The only schema that makes sense to me is this:
Person
PersonID Int PK
Friend
PersonID Int PK FK
OtherPersonID Int PK FK
So you might have a procedure called FriendList
that executes this nice clean query:
Select Person.*
From Friend
Inner Join Person On Friend.OtherPersonID = Person.PersonID
Where Friend.PersonID = @PersonID;
I do not condone selecting all columns.
Your design violates Third Normal Form, if Network.Owners_PersonID
is stored redundantly for a network.
But I don't understand how the DBA's design actually helps. I would have expected Friends
to be the many-to-many table between Users
and Networks
:
CREATE TABLE tblUsers (
PersonID INT IDENTITY PRIMARY KEY
);
CREATE TABLE tblNetworks (
NetworkID INT IDENTITY PRIMARY KEY,
Owner_PersonID INT NOT NULL REFERENCES tblUsers
);
CREATE TABLE tblFriends (
NetworkID INT NOT NULL REFERENCES tblNetworks,
FriendID INT NOT NULL REFERENCES tblUsers,
PRIMARY KEY(NetworkID, FriendID)
);
In other words, you have a simple many-to-many relationship:
Users ----<- Friends ->---- Networks
And additionally, Networks
references Users
just to identify the owner of the given network. This way there's only one row for a given network, so you can't create an update anomaly by changing the owner of the network on some rows.

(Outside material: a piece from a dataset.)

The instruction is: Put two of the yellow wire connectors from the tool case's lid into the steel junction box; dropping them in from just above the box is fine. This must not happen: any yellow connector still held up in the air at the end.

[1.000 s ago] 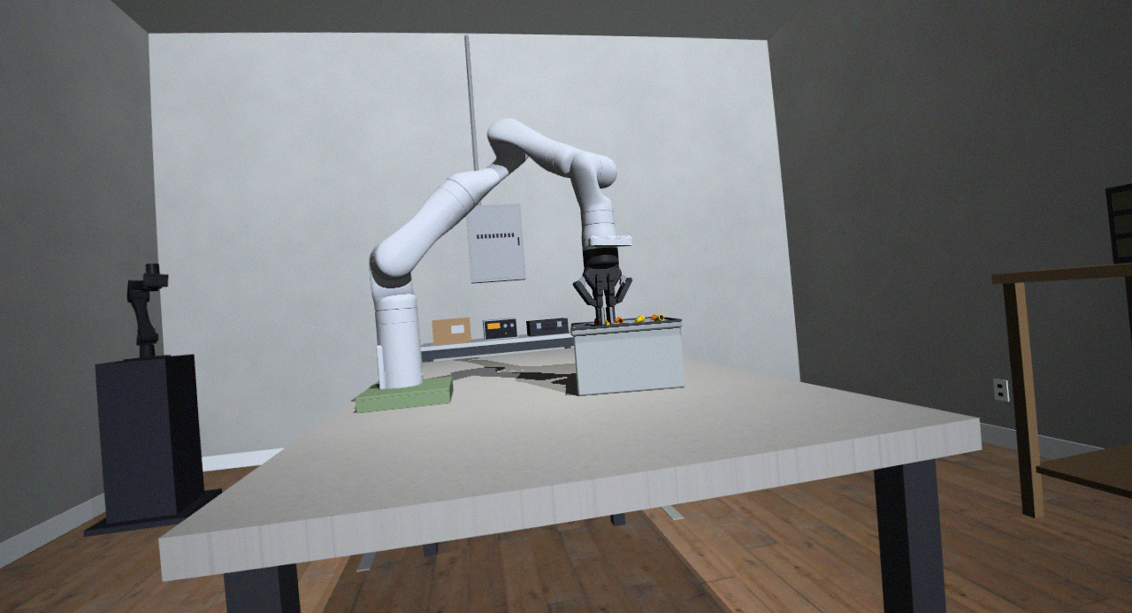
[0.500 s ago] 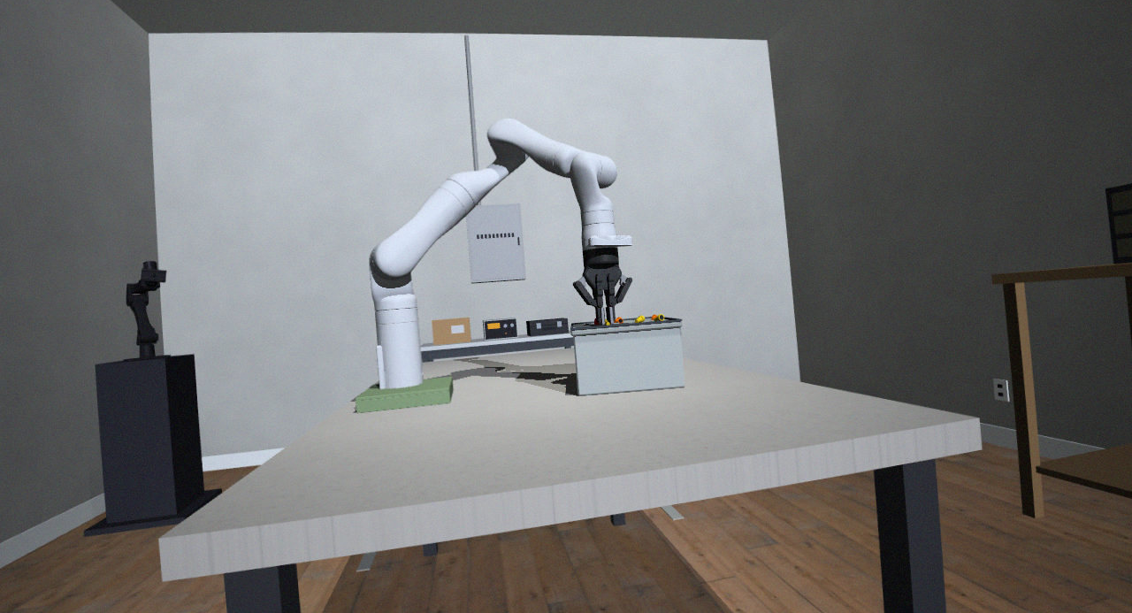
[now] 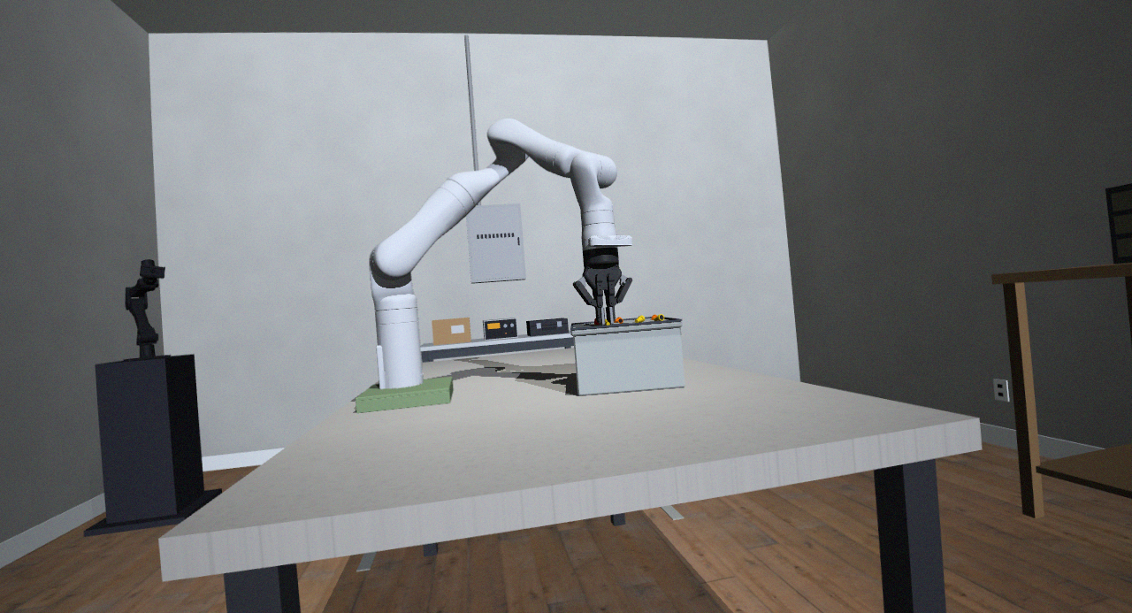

I don't think this is splitting the entities into separate tables excessively. You can still get a list of friends for a given network:
SELECT ... FROM Networks n JOIN Friends f ON (n.NetworkID=f.NetworkID)
You can get all of a user's friends from all networks this way (pass the given user's id for the ?
parameter):
SELECT ... FROM Friends u
JOIN Friends f ON (u.NetworkID=f.NetworkID)
WHERE u.UserID = ?
In your original design, it's pretty much the same:
SELECT ... FROM Networks u
JOIN Networks f ON (u.Owner_UserID=f.Owner_UserID)
WHERE u.FriendID = ?
But the advantage is that you've eliminated the possible update anomaly.
What I am wanting to do is to create a second table, tblNetwork, that will hold all of the relationships between users, with (NetworkID int identity PK, Owners_PersonID int FK, Friends_PersonID int FK, etc). Or conversely, remove the NetworkID, and have both the Owners_PersonID and Friends_PersonID shared as the Primary key.
I don't see any problem with this. And I agree that the NetworkID
is superfluous -- the two FKs are the natural key for the table, and so you should just use them as the primary key, unless you have some performance reason why you need to refer to specific relationships by a surrogate ID (which you don't seem to have in this case).